# What you should do
Copy the listing below exactly. Pictures stay out of it.

Information shown section start

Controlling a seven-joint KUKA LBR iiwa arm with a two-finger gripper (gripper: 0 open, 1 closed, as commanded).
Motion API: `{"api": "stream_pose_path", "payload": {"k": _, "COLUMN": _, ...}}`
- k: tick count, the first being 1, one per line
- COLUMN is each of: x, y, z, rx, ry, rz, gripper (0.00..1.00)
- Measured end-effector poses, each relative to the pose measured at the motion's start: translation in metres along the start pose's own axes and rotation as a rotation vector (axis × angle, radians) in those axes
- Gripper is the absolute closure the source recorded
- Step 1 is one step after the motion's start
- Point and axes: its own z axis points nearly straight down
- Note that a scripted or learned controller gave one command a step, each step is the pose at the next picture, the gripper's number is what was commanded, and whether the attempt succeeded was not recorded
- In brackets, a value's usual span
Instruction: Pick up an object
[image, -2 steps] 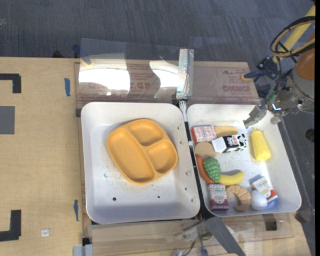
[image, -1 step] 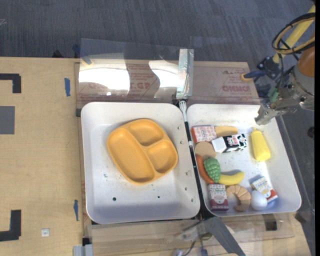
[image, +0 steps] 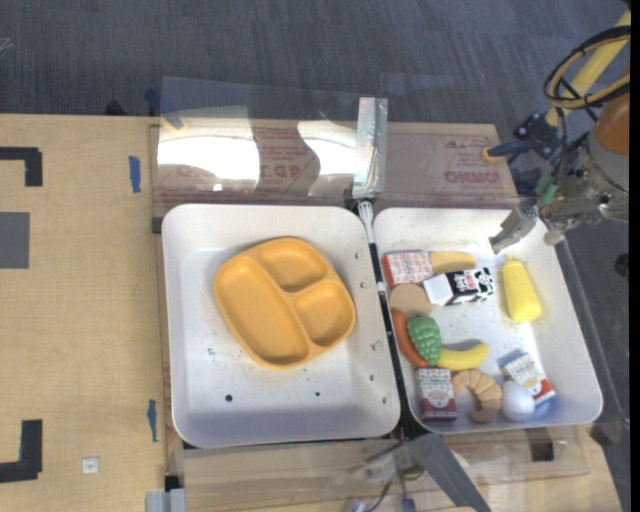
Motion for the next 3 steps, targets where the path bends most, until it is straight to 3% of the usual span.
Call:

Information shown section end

# Your response
Controlling a seven-joint KUKA LBR iiwa arm with a two-finger gripper (gripper: 0 open, 1 closed, as commanded).
Motion API: `{"api": "stream_pose_path", "payload": {"k": _, "COLUMN": _, ...}}`
- k: tick count, the first being 1, one per line
- COLUMN is each of: x, y, z, rx, ry, rz, gripper (0.00..1.00)
- Measured end-effector poses, each relative to the pose measured at the motion's start: translation in metres along the start pose's own axes and rotation as a rotation vector (axis × angle, radians) in those axes
- Gripper is the absolute closure the source recorded
- Step 1 is one step after the motion's start
- Point and axes: its own z axis points nearly straight down
- Note that a scripted or learned controller gave one command a step, each step is the pose at the next picture, the gripper's number is what was commanded, and whether the attempt succeeded was not recorded
- In brackets, a value's usual span
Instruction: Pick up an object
[image, -2 steps] 
[image, -1 step] 
[image, +0 steps] 
Motion for the next 3 steps, targets where the path bends most, until it is straight to 3% of the usual span.
Call:

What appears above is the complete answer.